What you are asked to do » From the opening line of the records through the line bearing "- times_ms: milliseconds", set down every line exactly.

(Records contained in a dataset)

☆ ☆ ☆ ☆ ☆

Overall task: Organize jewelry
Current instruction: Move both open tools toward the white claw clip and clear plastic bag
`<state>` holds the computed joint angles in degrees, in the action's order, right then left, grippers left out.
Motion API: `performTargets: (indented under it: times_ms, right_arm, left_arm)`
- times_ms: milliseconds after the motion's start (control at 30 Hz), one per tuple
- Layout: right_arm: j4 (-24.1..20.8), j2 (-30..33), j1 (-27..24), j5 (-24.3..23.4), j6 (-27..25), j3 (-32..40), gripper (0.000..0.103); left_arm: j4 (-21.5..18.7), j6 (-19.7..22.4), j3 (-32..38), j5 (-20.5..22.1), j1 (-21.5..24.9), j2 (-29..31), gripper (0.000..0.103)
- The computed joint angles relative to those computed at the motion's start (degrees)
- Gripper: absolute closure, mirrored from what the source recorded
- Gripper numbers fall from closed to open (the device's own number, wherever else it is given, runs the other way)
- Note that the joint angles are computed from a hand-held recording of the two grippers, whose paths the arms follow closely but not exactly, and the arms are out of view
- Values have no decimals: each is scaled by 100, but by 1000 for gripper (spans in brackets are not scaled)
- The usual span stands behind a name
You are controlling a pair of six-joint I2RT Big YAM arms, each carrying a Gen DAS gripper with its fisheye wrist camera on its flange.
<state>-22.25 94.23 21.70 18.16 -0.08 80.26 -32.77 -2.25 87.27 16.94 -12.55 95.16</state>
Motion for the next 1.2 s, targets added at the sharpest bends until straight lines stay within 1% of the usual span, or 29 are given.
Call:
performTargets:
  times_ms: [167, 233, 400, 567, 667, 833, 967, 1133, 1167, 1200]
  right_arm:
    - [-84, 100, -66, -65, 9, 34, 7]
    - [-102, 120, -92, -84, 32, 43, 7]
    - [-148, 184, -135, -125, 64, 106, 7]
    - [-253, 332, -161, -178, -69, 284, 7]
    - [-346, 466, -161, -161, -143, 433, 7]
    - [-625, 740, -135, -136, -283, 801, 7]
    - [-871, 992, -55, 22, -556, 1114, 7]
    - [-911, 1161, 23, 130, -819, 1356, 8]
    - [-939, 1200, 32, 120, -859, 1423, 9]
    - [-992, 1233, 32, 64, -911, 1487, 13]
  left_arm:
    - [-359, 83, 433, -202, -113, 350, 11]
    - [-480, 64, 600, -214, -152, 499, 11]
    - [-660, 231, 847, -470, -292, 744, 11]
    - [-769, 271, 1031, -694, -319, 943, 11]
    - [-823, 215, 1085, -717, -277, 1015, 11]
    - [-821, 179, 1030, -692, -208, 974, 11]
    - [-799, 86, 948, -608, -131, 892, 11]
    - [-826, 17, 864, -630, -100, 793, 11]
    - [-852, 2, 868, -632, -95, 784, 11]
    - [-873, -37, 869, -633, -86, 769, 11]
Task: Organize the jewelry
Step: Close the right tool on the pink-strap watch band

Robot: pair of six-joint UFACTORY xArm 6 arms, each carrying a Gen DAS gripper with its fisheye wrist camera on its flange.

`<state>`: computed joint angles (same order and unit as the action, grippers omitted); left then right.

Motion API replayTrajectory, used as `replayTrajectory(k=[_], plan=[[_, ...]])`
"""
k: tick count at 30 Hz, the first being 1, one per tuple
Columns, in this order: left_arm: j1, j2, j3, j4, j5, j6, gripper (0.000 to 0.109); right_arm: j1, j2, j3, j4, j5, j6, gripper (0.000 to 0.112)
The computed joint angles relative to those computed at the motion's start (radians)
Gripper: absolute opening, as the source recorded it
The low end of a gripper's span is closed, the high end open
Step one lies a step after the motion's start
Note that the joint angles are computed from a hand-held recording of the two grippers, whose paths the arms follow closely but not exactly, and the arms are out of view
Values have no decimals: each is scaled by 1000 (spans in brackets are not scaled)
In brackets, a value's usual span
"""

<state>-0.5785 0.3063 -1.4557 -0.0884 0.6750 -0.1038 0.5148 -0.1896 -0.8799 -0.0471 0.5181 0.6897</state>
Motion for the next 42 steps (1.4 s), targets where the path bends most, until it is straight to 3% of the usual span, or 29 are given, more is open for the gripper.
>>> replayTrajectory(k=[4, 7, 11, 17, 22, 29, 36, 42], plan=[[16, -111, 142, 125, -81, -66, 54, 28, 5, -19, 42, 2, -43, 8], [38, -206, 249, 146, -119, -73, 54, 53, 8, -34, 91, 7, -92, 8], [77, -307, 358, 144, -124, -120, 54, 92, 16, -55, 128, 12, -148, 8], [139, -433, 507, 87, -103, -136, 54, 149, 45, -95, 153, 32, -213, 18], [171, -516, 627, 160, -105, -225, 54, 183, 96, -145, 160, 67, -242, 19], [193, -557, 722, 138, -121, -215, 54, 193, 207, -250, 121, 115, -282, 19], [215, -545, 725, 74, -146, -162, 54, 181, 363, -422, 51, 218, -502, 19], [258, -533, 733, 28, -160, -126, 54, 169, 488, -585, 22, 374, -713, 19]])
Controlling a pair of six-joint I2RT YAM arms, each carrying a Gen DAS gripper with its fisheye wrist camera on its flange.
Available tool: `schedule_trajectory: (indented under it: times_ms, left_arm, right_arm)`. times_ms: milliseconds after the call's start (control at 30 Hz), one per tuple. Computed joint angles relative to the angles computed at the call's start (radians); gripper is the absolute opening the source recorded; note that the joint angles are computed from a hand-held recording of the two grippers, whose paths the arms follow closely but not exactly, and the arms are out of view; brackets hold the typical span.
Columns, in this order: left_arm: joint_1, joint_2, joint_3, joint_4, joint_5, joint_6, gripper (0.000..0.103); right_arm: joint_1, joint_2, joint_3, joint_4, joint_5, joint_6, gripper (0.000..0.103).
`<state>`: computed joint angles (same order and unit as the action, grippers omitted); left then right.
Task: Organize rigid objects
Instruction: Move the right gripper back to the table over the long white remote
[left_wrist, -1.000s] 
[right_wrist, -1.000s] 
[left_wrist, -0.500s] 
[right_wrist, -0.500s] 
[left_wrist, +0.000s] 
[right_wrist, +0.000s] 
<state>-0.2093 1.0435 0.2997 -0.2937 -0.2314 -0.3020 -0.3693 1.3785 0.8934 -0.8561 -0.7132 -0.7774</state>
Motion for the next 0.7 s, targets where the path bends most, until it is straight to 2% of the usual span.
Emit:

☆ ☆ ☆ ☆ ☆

Expected answer »
Overall task: Organize jewelry
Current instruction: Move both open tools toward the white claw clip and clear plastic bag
`<state>` holds the computed joint angles in degrees, in the action's order, right then left, grippers left out.
Motion API: `performTargets: (indented under it: times_ms, right_arm, left_arm)`
- times_ms: milliseconds after the motion's start (control at 30 Hz), one per tuple

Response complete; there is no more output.